## Required work:
Reproduce precisely the lines of the listing below, starting with the line that contains "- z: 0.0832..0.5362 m" and stopping after the line that contains "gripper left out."; include nothing else.

※

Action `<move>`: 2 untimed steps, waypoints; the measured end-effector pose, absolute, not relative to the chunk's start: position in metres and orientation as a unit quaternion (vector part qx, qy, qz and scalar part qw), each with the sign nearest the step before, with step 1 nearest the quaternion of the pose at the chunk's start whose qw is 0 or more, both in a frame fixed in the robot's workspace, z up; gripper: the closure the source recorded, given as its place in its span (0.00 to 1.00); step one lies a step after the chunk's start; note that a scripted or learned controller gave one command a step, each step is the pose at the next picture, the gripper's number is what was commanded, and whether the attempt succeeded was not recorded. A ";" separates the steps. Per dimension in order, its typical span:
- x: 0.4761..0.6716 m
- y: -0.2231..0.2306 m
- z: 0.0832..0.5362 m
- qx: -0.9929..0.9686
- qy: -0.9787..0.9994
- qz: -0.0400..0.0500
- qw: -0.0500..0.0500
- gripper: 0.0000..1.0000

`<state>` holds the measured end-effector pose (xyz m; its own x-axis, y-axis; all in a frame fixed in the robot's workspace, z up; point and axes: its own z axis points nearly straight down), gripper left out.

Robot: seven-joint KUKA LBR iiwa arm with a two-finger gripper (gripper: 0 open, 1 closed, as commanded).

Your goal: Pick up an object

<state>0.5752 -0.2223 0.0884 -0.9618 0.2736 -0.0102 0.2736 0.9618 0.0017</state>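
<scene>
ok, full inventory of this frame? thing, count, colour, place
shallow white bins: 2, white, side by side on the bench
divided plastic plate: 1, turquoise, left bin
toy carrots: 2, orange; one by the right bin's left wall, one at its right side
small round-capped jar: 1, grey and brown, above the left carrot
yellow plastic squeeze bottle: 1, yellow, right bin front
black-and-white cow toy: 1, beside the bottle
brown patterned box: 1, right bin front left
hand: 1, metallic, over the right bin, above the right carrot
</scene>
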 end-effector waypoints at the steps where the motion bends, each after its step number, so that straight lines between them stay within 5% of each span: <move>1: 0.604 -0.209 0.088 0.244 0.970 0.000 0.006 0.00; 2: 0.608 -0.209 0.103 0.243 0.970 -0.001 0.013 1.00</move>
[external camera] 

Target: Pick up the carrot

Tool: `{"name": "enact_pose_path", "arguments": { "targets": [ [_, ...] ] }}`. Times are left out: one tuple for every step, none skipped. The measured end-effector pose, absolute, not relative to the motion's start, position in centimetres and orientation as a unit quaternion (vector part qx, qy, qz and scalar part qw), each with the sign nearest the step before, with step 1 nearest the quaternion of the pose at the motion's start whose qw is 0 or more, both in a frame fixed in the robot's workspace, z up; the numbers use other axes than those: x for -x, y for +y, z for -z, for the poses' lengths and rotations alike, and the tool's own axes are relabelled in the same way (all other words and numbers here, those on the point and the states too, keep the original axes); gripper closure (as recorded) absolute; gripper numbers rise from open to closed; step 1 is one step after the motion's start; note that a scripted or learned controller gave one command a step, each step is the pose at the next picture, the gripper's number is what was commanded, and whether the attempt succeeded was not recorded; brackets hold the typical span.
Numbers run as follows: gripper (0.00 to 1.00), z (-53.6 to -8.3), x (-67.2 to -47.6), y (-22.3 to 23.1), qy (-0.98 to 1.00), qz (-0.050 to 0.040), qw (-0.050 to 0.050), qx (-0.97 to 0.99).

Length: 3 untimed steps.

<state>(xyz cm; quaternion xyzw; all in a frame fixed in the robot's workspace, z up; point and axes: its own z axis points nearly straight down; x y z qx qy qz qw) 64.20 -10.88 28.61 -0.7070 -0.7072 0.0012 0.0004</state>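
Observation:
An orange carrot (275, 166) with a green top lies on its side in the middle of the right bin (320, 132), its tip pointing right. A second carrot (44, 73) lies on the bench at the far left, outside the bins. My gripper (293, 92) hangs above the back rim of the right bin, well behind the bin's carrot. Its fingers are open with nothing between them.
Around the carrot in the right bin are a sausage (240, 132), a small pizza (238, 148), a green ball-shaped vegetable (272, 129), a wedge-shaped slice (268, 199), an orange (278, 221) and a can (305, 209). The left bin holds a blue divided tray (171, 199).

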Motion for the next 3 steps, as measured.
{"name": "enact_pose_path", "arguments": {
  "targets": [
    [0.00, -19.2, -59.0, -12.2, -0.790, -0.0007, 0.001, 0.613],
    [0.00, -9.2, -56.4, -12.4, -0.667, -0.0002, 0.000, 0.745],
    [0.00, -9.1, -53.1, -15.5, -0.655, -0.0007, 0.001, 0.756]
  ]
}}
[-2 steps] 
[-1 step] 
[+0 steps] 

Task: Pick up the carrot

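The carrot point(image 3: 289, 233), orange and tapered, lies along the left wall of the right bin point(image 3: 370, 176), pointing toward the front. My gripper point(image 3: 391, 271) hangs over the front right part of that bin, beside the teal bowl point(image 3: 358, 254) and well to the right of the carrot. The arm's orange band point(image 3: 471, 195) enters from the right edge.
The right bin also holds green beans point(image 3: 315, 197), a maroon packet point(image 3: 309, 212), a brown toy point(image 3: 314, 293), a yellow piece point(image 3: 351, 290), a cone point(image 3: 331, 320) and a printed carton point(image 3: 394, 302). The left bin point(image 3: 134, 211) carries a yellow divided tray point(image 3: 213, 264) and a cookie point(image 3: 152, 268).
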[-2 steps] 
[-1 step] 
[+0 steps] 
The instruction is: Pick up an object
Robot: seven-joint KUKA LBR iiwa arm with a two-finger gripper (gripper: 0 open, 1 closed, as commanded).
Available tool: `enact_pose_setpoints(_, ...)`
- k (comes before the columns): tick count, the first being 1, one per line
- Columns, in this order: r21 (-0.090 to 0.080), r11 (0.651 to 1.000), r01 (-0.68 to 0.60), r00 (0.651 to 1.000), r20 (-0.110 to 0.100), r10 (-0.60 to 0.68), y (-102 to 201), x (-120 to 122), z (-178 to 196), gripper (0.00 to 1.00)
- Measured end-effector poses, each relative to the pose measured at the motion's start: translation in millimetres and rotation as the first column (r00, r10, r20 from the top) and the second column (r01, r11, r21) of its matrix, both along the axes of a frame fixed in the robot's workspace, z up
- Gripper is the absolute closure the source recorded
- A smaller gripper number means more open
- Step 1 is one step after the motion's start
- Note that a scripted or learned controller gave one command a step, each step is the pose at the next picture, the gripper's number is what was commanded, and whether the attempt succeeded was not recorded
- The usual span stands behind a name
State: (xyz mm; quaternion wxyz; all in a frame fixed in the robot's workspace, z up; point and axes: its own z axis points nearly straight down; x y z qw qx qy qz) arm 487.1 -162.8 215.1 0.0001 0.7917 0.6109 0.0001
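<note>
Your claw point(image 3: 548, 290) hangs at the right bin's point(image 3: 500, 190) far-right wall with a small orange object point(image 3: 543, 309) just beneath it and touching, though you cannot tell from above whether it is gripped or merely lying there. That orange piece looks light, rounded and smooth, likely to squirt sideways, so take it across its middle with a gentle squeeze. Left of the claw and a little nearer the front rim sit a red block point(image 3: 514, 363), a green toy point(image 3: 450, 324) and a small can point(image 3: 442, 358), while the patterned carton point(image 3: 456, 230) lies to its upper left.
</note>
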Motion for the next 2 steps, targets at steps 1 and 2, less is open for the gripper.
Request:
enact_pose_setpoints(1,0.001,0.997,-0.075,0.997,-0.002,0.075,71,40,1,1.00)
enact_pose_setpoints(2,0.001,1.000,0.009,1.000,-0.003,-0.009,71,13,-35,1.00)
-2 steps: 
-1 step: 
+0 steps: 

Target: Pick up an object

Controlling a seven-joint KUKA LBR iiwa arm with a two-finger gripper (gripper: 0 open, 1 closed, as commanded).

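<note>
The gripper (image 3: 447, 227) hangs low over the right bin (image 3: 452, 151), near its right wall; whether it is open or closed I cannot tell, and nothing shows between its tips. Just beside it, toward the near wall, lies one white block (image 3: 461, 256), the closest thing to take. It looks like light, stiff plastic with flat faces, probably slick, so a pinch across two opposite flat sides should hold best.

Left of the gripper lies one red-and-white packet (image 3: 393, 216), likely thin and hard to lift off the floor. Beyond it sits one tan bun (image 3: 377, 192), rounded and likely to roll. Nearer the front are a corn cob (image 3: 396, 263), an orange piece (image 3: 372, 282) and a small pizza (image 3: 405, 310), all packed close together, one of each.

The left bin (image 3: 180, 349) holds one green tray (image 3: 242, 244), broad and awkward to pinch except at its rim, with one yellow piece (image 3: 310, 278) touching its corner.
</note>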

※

## Response:
- z: 0.0832..0.5362 m
- qx: -0.9929..0.9686
- qy: -0.9787..0.9994
- qz: -0.0400..0.0500
- qw: -0.0500..0.0500
- gripper: 0.0000..1.0000

`<state>` holds the measured end-effector pose (xyz m; its own x-axis, y-axis; all in a frame fixed in the robot's workspace, z up; point and axes: its own z axis points nearly straight down), gripper left out.

The exercise requires no additional content.